▸ Problem to work on
Word for word, restate all of the data shown below.

=======

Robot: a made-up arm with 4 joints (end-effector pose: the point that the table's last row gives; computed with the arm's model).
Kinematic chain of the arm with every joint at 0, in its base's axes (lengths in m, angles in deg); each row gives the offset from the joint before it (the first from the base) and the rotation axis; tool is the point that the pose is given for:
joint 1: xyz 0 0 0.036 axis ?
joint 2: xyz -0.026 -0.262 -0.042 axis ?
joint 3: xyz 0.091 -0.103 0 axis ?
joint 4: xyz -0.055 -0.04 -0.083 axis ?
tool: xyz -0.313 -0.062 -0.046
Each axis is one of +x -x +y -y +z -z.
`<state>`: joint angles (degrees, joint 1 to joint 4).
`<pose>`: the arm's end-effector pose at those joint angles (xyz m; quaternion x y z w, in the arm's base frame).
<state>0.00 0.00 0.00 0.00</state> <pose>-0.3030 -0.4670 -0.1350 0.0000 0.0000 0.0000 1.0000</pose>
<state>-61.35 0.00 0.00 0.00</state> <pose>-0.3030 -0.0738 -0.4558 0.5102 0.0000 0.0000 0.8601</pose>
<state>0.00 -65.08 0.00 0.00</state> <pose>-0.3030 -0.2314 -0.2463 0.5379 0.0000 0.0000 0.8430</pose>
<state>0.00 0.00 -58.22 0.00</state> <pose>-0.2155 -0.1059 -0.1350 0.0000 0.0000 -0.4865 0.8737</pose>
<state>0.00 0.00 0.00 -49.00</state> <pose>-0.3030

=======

▸ Solution for this exercise
Robot: a made-up arm with 4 joints (end-effector pose: the point that the table's last row gives; computed with the arm's model).
Kinematic chain of the arm with every joint at 0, in its base's axes (lengths in m, angles in deg); each row gives the offset from the joint before it (the first from the base) and the rotation axis; tool is the point that the pose is given for:
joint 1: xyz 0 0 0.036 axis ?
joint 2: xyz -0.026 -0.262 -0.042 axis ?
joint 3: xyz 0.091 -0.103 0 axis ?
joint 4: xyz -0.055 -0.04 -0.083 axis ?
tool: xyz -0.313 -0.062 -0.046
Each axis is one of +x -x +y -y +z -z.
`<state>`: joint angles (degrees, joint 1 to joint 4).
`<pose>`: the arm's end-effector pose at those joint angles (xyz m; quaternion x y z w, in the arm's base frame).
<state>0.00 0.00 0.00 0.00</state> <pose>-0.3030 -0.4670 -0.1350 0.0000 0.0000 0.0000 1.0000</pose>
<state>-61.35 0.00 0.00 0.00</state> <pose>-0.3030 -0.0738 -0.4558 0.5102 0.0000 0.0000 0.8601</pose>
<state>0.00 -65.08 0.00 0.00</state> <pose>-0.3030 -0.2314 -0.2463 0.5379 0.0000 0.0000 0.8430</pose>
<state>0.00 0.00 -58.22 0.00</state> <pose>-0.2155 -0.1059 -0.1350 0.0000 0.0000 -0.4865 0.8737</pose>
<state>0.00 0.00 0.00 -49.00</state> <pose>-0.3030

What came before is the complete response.